EXERCISE DESCRIPTION: Copy out each line of the material in which the word "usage" can be found.

RECORDS:
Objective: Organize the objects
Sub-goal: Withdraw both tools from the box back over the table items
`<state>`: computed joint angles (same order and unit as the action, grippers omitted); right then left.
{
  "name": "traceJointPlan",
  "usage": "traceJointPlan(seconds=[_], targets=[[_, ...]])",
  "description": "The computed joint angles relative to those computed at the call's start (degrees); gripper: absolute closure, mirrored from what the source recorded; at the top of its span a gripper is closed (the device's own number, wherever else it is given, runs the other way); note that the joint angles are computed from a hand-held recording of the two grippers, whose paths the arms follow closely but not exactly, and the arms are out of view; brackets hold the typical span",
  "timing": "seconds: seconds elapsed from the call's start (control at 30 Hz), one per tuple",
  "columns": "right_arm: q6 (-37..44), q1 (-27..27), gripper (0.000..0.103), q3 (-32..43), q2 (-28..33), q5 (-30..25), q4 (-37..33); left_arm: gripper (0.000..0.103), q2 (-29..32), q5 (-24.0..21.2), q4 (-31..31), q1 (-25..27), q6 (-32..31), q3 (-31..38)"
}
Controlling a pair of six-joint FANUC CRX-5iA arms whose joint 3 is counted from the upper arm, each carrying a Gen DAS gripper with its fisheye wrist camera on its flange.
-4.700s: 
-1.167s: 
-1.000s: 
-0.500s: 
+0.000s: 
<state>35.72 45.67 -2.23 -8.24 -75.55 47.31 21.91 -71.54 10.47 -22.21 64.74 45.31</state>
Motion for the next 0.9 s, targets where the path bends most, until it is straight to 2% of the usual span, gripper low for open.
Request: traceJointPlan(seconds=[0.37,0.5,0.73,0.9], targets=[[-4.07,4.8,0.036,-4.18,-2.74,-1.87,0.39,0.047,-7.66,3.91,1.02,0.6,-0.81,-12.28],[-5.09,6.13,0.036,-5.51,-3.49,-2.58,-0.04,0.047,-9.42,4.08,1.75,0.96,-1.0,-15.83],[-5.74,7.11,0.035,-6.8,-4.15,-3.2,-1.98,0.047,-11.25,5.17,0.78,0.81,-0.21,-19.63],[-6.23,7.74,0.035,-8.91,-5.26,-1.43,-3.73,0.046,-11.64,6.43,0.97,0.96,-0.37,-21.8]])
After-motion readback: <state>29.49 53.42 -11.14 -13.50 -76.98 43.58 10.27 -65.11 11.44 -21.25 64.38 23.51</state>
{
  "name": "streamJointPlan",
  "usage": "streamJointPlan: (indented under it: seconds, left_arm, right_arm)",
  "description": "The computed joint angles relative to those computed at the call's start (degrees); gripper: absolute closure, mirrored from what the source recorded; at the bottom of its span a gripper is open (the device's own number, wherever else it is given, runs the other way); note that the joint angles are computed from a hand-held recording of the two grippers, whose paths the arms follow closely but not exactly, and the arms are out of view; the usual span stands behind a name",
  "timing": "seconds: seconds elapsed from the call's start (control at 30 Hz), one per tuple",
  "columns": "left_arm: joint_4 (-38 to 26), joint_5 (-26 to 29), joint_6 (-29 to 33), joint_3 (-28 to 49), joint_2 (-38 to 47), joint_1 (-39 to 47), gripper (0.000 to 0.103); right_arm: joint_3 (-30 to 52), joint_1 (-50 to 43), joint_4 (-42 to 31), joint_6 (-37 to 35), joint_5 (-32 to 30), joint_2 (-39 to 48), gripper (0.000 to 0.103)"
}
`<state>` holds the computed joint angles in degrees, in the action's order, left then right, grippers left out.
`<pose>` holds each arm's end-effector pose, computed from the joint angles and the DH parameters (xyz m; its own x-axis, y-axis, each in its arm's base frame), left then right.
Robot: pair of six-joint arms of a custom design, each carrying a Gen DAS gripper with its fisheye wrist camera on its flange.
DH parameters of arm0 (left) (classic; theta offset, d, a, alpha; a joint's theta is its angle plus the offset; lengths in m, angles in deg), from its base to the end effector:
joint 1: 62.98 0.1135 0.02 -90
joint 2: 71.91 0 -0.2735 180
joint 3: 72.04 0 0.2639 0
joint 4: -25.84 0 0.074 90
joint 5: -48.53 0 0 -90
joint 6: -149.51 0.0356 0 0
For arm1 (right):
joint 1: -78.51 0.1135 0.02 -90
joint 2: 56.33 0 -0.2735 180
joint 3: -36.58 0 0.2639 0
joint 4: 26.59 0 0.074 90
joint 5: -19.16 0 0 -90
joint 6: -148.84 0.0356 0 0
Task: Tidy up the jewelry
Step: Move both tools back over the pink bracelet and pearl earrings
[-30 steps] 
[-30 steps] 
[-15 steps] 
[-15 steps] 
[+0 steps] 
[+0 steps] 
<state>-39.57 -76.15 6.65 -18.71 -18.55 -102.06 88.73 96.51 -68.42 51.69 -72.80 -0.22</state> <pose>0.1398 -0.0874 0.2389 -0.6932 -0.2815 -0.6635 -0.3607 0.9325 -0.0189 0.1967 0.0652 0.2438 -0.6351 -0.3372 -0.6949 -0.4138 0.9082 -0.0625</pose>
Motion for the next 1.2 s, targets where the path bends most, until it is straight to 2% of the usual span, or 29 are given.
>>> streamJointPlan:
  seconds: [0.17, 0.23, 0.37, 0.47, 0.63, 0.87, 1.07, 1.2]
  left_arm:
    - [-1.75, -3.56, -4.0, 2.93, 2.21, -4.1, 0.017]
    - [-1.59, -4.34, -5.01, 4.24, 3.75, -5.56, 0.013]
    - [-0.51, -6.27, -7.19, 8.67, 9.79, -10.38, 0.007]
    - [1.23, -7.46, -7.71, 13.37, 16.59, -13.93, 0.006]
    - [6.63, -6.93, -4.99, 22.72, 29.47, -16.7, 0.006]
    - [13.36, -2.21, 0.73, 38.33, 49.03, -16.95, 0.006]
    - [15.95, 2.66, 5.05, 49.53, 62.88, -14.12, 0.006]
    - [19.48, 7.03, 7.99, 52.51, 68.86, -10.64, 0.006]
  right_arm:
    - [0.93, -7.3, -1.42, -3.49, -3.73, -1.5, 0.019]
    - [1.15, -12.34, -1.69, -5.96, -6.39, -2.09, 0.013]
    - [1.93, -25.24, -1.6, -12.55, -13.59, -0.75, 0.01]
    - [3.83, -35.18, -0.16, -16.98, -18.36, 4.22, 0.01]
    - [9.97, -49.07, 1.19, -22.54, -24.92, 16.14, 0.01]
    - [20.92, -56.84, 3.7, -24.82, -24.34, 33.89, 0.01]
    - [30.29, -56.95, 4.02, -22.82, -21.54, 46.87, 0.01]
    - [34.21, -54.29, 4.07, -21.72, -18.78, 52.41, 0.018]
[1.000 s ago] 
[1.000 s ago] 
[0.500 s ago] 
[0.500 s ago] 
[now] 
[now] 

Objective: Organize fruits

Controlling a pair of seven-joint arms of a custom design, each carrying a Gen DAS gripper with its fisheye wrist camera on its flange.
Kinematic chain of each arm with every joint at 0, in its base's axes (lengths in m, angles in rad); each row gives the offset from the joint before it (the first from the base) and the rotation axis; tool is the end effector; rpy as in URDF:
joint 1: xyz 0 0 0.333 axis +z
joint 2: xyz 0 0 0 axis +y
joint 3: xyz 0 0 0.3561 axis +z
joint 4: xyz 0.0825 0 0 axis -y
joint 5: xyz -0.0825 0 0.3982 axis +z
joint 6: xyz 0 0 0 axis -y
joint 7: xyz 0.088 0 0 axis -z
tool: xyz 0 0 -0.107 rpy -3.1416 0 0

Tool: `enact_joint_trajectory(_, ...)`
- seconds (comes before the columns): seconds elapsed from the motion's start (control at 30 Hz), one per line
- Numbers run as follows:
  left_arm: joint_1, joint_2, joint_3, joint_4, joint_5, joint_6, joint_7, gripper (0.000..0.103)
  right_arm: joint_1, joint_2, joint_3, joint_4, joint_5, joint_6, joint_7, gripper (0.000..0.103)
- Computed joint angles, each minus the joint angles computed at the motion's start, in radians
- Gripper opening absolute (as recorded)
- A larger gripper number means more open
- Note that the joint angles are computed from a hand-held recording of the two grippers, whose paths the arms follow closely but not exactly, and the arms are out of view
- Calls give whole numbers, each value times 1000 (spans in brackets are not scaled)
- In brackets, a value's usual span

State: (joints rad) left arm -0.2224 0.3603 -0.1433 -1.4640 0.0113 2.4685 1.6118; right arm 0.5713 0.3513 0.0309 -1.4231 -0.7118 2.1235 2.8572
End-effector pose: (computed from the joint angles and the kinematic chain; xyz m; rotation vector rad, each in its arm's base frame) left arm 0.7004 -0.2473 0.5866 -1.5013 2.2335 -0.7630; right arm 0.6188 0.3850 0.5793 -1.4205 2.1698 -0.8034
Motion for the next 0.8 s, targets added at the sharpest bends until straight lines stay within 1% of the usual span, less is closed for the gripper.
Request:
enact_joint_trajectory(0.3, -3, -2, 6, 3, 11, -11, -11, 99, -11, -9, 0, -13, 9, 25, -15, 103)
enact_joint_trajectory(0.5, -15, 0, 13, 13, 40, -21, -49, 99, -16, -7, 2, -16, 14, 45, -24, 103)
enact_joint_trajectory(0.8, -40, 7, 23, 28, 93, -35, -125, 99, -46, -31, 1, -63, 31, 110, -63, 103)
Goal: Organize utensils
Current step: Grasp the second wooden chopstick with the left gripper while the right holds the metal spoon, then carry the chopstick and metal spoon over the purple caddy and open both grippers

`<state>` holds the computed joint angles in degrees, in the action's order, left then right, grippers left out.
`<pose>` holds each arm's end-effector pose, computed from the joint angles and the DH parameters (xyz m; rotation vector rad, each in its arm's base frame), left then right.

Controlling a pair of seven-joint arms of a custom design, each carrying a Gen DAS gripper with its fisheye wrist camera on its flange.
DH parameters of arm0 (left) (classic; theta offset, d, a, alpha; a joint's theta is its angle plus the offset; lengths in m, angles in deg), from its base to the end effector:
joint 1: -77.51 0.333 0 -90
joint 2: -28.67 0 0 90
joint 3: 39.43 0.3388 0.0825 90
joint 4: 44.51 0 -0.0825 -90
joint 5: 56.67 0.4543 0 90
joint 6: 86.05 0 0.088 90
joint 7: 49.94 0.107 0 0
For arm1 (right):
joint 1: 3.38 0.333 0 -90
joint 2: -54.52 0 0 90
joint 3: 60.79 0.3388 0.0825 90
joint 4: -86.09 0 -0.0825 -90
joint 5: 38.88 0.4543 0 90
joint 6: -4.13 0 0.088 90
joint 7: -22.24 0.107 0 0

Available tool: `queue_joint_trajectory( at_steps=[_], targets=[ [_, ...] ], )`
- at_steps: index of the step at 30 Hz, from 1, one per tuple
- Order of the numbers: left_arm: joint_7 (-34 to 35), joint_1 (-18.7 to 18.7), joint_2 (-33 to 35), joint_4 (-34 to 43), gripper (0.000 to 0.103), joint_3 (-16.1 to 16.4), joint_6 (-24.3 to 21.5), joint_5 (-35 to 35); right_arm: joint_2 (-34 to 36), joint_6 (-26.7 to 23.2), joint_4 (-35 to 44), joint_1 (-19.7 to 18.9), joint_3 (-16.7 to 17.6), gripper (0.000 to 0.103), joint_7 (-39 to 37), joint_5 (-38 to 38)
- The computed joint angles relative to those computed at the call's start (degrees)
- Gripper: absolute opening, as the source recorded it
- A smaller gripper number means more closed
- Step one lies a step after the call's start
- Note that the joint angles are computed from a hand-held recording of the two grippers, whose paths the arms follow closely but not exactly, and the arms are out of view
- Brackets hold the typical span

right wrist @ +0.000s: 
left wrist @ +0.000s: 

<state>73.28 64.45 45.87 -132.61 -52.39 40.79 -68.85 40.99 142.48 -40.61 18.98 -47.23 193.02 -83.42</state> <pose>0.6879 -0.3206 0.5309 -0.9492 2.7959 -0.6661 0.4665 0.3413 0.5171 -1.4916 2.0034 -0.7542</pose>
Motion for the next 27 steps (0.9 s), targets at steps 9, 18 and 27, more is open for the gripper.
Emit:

SOLUTION:
  "usage": "traceJointPlan(seconds=[_], targets=[[_, ...]])",
  "usage": "streamJointPlan: (indented under it: seconds, left_arm, right_arm)",

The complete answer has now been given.